I Will Be Old

I have a class at the moment that seems woven together with a thread of pessimism. Cynicism, if it is actually accurate to say people can be genuinely cynical at such a young age. I asked them this morning – the last class before Christmas break – to focus on the future. I asked them to think about what would be a “good life” by their own definition. Then imagine a Christmas ten years from now and describe it in detail.

One student just wrote: I will be old.

So since my writing time today was turned on end and I’m sitting here with a glass of wine instead of a cup of coffee: Here is an open letter to my student, whom I am choosing to assume was not trying to insult me personally.

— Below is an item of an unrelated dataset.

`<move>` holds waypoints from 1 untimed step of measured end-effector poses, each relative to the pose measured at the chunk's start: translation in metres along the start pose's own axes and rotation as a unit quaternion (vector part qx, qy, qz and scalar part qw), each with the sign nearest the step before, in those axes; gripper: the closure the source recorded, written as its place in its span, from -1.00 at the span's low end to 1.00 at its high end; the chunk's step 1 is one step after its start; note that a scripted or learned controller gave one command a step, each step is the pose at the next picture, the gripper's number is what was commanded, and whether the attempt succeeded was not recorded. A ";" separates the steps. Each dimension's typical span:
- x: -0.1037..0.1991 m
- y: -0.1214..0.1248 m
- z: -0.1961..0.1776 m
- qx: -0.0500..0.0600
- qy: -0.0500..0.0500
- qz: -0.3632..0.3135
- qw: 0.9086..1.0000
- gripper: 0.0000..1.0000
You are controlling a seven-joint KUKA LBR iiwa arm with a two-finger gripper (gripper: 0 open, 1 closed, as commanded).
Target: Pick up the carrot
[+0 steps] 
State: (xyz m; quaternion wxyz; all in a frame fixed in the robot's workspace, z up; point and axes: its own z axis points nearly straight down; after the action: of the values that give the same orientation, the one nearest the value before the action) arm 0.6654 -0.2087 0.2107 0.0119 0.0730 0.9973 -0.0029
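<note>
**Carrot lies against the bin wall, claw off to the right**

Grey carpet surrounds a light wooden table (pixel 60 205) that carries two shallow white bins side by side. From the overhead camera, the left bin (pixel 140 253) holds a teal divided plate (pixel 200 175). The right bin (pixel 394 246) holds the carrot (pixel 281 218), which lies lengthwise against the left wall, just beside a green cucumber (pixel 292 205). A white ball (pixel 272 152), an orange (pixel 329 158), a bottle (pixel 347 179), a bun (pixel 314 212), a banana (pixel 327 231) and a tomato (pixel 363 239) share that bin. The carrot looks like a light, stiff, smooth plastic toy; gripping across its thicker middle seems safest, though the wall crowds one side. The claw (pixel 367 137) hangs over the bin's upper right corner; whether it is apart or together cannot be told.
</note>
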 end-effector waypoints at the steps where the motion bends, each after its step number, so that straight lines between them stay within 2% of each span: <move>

(And I will caveat that with the fact that this interpretation is not an obvious, or necessarily reality-oriented choice to make. But I believe it is the adult choice.)

So, A:

Yes. If you are lucky, you will be old. By someone’s standards, at least. And old will mean whatever you think it means. But in my case – well past what you consider the threshold of old – I would not trade old for young for the world. In part, because doing so would be trading away “the world” as I know it – as I move through it, and as I experience it: within the context of all the stories I have in my head, in my heart (if I’m going to be sappy about it).

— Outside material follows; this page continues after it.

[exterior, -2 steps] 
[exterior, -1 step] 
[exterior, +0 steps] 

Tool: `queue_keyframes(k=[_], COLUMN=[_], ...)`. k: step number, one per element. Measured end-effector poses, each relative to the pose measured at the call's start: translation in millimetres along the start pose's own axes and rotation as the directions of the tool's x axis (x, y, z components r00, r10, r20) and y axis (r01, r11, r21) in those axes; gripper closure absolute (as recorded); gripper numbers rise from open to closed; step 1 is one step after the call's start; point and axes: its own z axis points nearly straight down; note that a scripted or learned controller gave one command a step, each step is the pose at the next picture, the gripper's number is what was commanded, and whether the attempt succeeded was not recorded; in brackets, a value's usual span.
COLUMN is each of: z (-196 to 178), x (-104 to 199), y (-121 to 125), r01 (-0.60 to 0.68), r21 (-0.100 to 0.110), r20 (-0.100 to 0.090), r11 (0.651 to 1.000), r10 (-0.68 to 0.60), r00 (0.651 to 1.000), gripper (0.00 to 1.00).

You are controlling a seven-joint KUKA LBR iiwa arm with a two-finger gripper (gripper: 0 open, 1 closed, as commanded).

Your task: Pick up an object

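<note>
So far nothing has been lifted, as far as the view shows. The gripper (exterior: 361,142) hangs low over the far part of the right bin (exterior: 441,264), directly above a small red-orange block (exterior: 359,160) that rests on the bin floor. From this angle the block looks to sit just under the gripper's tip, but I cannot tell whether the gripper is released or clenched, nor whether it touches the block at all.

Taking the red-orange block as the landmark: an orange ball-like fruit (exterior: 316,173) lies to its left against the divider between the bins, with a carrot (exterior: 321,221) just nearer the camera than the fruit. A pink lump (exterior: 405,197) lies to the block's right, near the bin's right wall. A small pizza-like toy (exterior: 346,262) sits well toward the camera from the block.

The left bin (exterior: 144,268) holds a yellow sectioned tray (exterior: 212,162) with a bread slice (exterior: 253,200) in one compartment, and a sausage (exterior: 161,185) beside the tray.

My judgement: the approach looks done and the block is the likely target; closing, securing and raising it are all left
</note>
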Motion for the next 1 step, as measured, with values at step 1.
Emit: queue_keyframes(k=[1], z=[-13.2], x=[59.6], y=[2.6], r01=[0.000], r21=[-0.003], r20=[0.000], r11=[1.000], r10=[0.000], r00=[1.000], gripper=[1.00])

I don’t envy you the expanse of unknown you face when your heart is broken for the first time and you don’t know it will fill with love again.

I don’t envy you the overwhelming possibilities and expectations to sort through and choose – or choose by not choosing – and begin a tally of regrets.

I don’t envy you the luxury that is to “not give a F***” because you know someone else will pick up the slack to make your world maintain its status quo, someone will push or pull your resentful a** in front of the deadline so you will still get there on time. This time. For now. It is a passive – and fearful – way to live.

Your terseness, your bluster, your pain. I wouldn’t have them again.

It’s not that I don’t have my own pain. My body moves painfully in the mornings. My shoulders, my neck, my left hamstring. And I know that nothing in my moving physically through this world will get easier from here.

There is the pain of bonds stretched to a singing tautness, and bonds broken. Because the status quo, you will come to learn, is this moment and it is already gone. There I times when I am surrounded by melancholy-sweet echoes and silence, but there’s less and less noise.

My world is so much bigger than it was when I was 17. I’ve been fortunate enough to travel to places that made me recognize my illiteracy, made me recognize my privilege, made me recognize my irrelevance before my own culture deemed me irrelevant. I’ve loved enough people in my life to know the limits and the limitlessness of love.

I think I have learned what perspective really is, though I’m not claiming to have mastered it. I’m not the center of the world. I know that now. But I also know that no one else has the center-of-the-world perspective, unless I give them that power in my own mind. Unless I surrender my own perspective.

These days, when I catch my reflection in the mirror I can be overwhelmed by a sense of strangeness – and a simultaneous stab of recognition: my grandmother looks back at me. A flash of memories rise: stories that are my own and not my own.

These moments used to frighten me. Now, they fill me with compassion. I suppose for who she was in my understanding, but also for who I am now and for who I have been over the years. Even the me at 17.

You. At 17.

There are movies about old people waking up in young bodies. And the often expressed dream of: if I could go back knowing what I know now. But I wouldn’t go back. I wonder how many mornings waking up without a grinding shoulder before I took it for granted. How many evenings looking at a wrinkle-free reflection in the mirror before I would worry about being “relevant” again.

Perspective isn’t a fixed state. It is a moving vantage point. It is this moment, then it is gone.

Today? I’m good. Seriously good.

A., you have no idea. And maybe – I sincerely hope – you will be lucky, and you will be old.